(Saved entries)
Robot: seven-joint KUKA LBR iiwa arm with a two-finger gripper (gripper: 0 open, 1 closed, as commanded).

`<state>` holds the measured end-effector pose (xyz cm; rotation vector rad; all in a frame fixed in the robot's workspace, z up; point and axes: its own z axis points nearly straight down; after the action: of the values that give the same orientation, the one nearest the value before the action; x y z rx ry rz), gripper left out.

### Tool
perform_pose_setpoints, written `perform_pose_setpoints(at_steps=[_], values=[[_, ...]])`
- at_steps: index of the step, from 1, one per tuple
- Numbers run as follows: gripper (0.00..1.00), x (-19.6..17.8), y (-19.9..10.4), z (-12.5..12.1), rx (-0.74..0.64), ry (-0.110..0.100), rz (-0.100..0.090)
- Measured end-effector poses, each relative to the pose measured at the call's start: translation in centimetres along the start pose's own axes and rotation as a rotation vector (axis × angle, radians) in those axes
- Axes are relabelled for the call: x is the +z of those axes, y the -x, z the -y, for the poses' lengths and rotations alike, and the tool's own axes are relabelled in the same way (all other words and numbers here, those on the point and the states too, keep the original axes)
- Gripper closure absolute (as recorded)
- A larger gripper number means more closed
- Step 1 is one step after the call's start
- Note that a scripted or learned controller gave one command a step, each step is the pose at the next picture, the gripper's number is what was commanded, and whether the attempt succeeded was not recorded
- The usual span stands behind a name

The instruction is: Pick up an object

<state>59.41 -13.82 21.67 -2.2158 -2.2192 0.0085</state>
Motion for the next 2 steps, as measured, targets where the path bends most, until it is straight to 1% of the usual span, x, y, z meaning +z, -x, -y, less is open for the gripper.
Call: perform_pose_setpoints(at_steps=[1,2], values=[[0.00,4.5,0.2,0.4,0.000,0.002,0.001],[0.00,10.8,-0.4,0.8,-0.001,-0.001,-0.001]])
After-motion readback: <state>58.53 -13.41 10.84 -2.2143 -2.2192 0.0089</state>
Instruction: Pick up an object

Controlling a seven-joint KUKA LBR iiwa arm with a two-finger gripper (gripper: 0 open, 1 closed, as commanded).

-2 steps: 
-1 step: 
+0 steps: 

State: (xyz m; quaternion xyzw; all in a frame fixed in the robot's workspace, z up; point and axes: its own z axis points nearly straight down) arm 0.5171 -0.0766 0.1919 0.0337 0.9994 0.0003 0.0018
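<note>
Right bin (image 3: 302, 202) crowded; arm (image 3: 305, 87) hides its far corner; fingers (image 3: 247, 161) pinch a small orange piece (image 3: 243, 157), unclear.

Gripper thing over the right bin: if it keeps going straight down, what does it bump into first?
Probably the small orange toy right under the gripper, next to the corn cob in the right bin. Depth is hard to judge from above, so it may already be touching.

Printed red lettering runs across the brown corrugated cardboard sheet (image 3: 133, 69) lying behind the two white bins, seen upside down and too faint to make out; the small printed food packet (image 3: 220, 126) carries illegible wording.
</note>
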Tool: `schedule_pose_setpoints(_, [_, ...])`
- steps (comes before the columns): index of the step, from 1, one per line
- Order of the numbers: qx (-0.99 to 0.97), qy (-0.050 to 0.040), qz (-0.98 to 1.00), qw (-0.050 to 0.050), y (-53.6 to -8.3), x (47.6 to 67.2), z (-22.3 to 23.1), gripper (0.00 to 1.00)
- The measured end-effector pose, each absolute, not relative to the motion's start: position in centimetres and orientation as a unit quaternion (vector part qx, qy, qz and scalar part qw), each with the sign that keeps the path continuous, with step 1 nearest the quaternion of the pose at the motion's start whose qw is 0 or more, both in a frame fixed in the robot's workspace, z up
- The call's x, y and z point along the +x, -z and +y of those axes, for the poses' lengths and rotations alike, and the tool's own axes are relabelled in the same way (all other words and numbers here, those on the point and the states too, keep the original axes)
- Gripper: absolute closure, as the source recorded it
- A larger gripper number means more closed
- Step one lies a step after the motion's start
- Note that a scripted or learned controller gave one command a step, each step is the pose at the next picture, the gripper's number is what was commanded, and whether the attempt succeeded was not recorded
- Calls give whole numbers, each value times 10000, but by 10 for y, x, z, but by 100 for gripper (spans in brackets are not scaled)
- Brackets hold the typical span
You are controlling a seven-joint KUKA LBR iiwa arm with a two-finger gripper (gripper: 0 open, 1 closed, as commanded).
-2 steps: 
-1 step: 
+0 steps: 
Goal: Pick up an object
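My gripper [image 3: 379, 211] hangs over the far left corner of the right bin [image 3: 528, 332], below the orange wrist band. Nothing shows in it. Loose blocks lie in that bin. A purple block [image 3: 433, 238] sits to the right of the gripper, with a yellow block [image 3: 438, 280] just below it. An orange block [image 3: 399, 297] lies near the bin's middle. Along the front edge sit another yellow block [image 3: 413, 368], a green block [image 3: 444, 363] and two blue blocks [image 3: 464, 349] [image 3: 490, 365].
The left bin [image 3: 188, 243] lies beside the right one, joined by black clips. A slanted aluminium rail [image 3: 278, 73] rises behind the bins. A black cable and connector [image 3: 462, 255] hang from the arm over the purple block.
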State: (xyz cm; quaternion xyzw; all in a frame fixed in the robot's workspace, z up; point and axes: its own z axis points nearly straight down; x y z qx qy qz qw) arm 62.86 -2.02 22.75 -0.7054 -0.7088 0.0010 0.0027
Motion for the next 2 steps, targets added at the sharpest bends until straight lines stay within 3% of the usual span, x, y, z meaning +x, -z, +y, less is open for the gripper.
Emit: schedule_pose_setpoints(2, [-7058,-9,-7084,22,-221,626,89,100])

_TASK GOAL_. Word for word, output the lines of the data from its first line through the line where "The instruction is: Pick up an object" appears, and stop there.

_RESULT BELOW_.
Robot: seven-joint KUKA LBR iiwa arm with a two-finger gripper (gripper: 0 open, 1 closed, as commanded).

`<state>` holds the measured end-effector pose (xyz cm; rotation vector rad; all in a frame fixed in the robot's workspace, z up; point and axes: its own z axis points nearly straight down; after the action: of the values that give the same orientation, the one nearest the value before the action; x y z rx ry rz), gripper left out.

### Tool
perform_pose_setpoints, written `perform_pose_setpoints(at_steps=[_], values=[[_, ...]])`
- at_steps: index of the step, from 1, one per tuple
- Numbers run as follows: gripper (0.00..1.00), x (-19.6..17.8), y (-19.9..10.4), z (-12.5..12.1), rx (-0.74..0.64), ry (-0.110..0.100), rz (-0.100..0.090)
- Measured end-effector poses, each relative to the pose measured at the call's start: translation in centimetres along the start pose's own axes and rotation as a rotation vector (axis × angle, radians) in those axes
- Axes are relabelled for the call: x is the +z of those axes, y the -x, z the -y, for the poses' lengths and rotations alike, and the tool's own axes are relabelled in the same way (all other words and numbers here, those on the point and the states too, keep the original axes)
- Gripper closure absolute (as recorded)
- A larger gripper number means more closed
- Step 1 is one step after the call's start
- Note that a scripted or learned controller gave one command a step, each step is the pose at the next picture, the gripper's number is what was commanded, and whether the attempt succeeded was not recorded
- The usual span stands behind a name

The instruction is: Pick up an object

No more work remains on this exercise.